Task description – Print the lines that run from the line with "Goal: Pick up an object" to the line with "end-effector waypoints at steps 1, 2", keeping both end lines, exactly as they appear in the entries below, and nothing else.

━━━ Information supplied

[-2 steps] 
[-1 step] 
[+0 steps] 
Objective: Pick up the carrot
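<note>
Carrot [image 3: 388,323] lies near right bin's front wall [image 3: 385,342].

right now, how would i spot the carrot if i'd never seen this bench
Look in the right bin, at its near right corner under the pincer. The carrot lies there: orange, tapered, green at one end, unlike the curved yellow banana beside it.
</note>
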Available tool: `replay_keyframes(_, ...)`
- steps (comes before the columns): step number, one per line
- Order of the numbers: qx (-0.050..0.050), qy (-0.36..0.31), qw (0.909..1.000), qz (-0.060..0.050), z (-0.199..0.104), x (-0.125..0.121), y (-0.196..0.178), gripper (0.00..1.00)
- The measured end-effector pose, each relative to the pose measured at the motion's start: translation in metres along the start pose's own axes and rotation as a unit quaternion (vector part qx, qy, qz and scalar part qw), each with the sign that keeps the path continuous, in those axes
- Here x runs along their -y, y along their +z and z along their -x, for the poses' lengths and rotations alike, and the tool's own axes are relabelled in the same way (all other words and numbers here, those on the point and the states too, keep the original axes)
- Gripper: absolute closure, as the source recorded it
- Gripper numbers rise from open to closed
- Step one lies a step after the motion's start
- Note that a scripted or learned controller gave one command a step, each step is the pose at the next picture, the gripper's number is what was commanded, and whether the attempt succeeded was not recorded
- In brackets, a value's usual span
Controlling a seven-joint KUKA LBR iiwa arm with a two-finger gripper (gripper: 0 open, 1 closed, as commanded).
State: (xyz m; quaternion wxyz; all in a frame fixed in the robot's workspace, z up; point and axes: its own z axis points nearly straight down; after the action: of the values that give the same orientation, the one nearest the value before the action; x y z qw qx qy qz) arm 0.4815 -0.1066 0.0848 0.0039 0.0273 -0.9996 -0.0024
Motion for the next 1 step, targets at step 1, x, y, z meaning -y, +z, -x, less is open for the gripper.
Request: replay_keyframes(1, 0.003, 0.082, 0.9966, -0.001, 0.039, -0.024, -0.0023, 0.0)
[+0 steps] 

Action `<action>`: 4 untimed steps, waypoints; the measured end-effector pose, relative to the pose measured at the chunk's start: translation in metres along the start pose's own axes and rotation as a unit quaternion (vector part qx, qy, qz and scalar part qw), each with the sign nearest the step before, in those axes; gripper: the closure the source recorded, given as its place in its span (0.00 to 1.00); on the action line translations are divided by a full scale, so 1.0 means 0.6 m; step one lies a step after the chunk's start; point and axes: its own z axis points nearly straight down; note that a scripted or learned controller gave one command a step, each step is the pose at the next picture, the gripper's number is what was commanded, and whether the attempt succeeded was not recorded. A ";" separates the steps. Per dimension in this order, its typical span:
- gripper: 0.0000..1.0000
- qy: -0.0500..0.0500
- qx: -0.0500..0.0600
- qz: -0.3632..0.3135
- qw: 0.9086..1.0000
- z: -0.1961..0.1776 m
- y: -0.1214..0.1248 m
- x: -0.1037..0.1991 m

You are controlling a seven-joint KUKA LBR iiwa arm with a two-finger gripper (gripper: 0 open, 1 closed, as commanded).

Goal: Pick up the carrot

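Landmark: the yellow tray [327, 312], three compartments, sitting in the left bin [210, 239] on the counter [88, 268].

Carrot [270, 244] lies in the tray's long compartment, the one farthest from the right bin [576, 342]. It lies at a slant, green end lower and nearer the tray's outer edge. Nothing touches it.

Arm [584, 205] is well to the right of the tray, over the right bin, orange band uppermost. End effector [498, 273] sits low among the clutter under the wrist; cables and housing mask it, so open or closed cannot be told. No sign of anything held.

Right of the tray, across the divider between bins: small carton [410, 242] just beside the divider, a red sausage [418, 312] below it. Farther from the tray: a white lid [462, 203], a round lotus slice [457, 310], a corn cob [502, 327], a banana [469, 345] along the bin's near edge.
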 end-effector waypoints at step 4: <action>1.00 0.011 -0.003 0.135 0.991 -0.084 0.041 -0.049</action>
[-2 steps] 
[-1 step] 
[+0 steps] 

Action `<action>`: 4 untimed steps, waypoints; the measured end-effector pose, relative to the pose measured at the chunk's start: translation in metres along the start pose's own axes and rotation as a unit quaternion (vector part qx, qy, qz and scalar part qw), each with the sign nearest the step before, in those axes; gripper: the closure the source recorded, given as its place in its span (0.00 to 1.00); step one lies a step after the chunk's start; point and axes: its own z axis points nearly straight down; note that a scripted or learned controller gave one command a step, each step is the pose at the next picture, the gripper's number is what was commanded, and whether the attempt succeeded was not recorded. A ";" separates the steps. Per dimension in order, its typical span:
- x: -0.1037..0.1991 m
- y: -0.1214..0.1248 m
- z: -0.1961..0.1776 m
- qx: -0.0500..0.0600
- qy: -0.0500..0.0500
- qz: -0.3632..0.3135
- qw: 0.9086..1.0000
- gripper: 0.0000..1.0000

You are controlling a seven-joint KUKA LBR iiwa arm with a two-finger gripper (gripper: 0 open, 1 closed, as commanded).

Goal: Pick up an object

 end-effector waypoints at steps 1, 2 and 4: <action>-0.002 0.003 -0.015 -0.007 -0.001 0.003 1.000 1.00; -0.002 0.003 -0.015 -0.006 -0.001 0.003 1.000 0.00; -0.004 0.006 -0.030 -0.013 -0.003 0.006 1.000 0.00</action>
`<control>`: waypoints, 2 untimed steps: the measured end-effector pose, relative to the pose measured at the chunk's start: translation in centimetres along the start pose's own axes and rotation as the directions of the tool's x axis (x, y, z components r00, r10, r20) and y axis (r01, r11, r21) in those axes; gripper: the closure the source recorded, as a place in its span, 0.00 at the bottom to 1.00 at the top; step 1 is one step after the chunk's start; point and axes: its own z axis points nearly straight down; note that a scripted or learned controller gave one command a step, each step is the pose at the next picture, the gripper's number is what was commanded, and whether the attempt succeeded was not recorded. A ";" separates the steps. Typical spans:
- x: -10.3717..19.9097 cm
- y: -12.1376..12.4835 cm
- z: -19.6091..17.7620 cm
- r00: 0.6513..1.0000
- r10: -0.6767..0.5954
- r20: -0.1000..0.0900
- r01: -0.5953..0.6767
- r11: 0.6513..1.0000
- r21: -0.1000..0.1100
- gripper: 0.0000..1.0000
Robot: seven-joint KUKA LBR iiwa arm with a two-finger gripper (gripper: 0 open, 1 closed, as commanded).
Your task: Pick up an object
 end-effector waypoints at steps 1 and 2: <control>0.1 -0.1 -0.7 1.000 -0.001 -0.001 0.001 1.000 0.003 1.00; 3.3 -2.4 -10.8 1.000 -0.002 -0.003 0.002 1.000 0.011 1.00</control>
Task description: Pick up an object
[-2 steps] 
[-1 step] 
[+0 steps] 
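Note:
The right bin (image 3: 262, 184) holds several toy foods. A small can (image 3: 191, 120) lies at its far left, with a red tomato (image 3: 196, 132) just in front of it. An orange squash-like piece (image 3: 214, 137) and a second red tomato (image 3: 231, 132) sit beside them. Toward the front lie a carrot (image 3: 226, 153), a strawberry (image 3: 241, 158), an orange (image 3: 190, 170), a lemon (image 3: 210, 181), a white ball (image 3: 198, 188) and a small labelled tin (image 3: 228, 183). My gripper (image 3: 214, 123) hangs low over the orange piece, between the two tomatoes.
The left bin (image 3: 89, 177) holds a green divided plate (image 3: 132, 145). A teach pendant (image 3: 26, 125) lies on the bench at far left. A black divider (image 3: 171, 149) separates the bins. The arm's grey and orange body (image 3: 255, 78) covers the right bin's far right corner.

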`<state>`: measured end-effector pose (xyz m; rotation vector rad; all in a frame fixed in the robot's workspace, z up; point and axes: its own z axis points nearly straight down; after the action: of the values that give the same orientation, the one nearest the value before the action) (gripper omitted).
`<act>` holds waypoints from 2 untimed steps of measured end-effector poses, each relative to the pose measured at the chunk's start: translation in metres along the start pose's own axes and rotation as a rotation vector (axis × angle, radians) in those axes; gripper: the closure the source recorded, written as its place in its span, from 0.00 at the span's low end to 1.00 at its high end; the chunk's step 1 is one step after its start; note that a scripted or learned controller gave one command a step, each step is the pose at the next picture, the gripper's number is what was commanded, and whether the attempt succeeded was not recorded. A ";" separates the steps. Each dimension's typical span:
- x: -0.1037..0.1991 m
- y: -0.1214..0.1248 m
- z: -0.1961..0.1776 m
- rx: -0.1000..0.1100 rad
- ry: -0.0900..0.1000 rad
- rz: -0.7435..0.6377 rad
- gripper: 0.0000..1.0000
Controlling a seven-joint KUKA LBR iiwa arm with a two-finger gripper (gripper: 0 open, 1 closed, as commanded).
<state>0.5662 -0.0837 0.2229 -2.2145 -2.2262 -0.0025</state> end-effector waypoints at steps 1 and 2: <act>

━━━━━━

Answer box –
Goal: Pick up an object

 end-effector waypoints at steps 1, 2 and 4: <action>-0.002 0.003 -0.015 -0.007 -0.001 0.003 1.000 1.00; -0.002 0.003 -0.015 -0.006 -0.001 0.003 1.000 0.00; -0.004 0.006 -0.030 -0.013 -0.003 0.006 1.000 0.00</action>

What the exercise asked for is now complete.